Media freedom is the freedom to protest.

“Hong Kong has long been respected as a powerful global economic hub and lively political and democratic space, supported by a proud and strong independent media. Yet the imposition of the new national security law… has undermined fundamental rights and freedom of expression… and severely damages Hong Kong’s autonomy,” says a statement published by the International Federation of Journalists on 19 August 2020. It was signed by eight leading organisations supporting media freedom.

The national security law provides for penalties of up to life imprisonment for the broadly defined crimes of secession, subversion, terrorism, and collusion with foreign powers. The law establishes sweeping new powers to arrest journalists and activists and it has the ability to weaken oversight by Hong Kong’s judiciary.

The new law entered into force immediately after its enactment and can be applied to any journalist writing on Hong Kong, whether or not they are based in the territory. In the case of trial in Hong Kong, journalists face consequences as severe as life imprisonment.

The word “extradition” is not mentioned since China considers Hong Kong to be an integral part of its territory. However, the law reserves the possibility of trials being conducted in the People’s Republic of China, where crimes against national security are punishable by the death penalty. The law also reserves the right for certain trials to take place out of the media and public gaze.

When the World Press Freedom Index was created in 2002, Hong Kong was at 18th place. Today, it has fallen to 80th. The People’s Republic of China remains near the bottom of the index, ranking 177th out of 180 countries and territories.
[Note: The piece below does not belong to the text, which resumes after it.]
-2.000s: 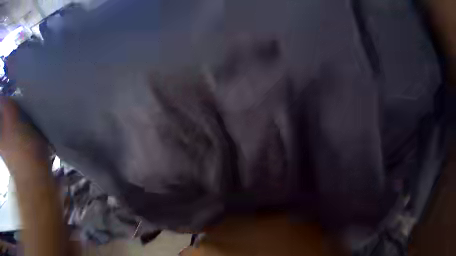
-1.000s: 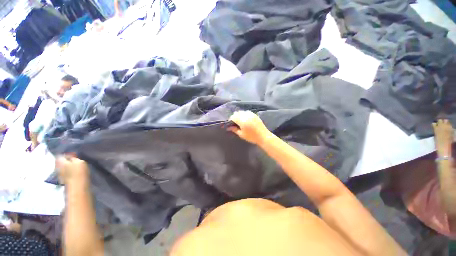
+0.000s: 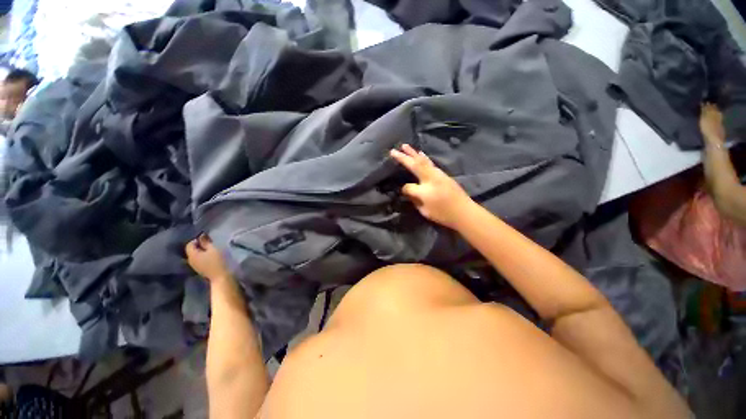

For years, China had a foreign policy of non-intervention. Under Xi Jinping as President, that changed. A multibillion-dollar Belt and Road Initiative kicked off a state-backed campaign for global dominance, providing a stimulus package for a slowing economy. More than 60 countries – from Cambodia to Angola to Pakistan to Hungary – signed on or expressed interest in doing so, allowing China to wield substantial influence in these countries’ policies. It is no longer shy of interfering in others’ affairs when its interests are at stake.

China has always contested Hong Kong’s sovereignty and cracked down on freedom of expression. The rest of the world must speak up. Loudly.